3.45 The sampling frame. The list of individuals from which a sample is actually selected is called the sampling frame. Ideally, the frame should list every individual in the population, but in practice this is often difficult. A common source of undercoverage is frames leaving out part of the population.
Suppose that a sample of households in a community is selected at random from the telephone directory. What households are omitted from this frame? What types of people do you think are likely to live in these households? These people will probably be underrepresented in the sample.
It is usual in telephone surveys to use random digit dialing equipment that selects the last four digits of a telephone number at random after being given the area code and the exchange. The exchange is the first three digits of the telephone number. Which of the households that you mentioned in your answer to part (a) will be included in the sampling frame by random digit dialing?
3.46 Survey questions. Comment on each of the following as a potential sample survey question.

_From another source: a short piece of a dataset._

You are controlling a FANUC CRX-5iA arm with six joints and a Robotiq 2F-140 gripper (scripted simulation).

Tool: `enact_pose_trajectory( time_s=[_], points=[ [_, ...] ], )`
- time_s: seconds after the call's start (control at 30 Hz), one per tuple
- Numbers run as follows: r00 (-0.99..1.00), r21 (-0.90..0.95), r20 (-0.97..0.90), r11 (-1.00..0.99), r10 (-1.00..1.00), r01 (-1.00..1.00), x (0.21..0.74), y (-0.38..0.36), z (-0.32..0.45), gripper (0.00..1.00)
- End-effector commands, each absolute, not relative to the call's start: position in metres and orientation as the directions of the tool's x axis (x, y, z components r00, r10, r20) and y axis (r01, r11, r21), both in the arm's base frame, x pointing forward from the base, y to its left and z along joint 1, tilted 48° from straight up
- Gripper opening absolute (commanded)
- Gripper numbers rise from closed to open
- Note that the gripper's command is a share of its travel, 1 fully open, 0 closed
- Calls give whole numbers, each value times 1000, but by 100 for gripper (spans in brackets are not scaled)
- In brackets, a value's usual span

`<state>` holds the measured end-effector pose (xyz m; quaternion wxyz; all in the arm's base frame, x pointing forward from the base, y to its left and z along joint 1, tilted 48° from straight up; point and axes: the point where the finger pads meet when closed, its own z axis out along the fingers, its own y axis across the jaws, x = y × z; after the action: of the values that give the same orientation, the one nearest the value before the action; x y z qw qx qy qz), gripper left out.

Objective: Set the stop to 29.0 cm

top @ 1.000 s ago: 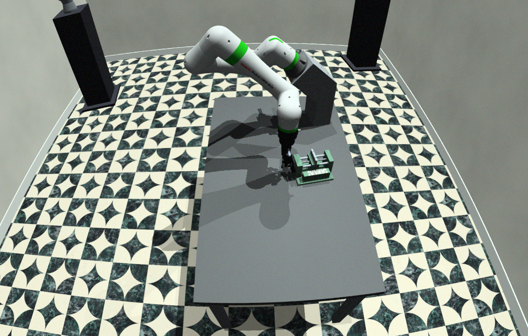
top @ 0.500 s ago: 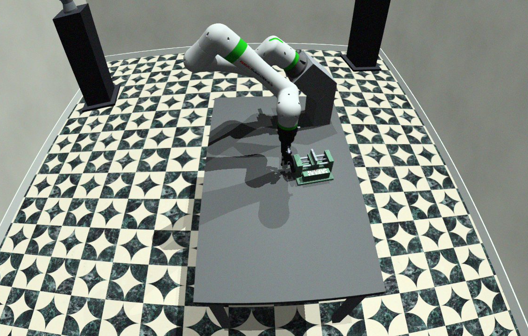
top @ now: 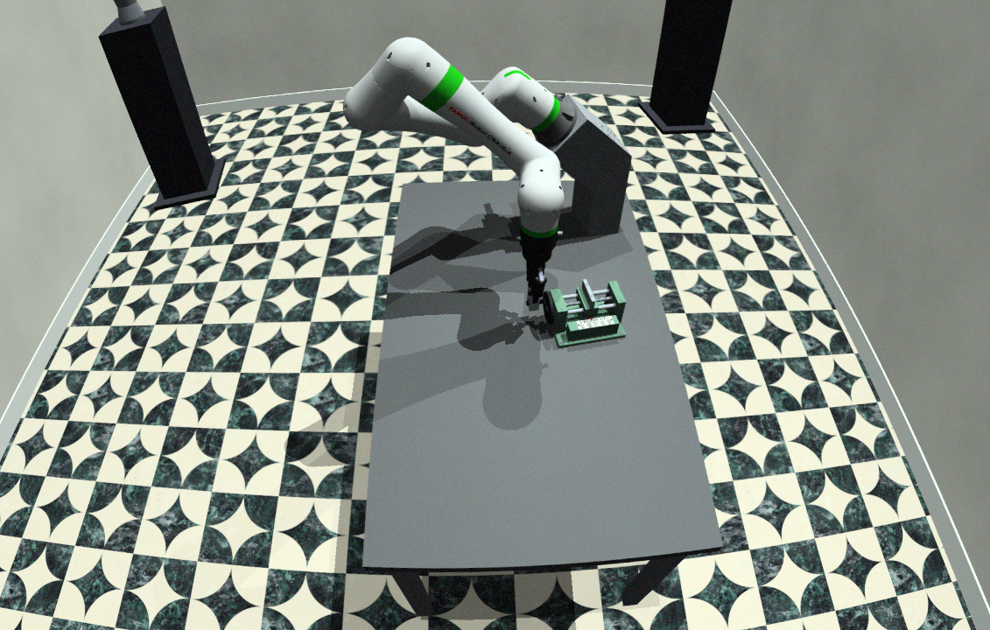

Is the question clear? Is it slanted toward a desired response?
“Some cell phone users have developed brain cancer. Should all cell phones come with a warning label explaining the danger of using cell phones?”
“Do you agree that a national system of health insurance should be favored because it would provide health insurance for everyone and would reduce administrative costs?”
“In view of escalating environmental degradation and incipient resource depletion, would you favor economic incentives for recycling of resource-intensive consumer goods?”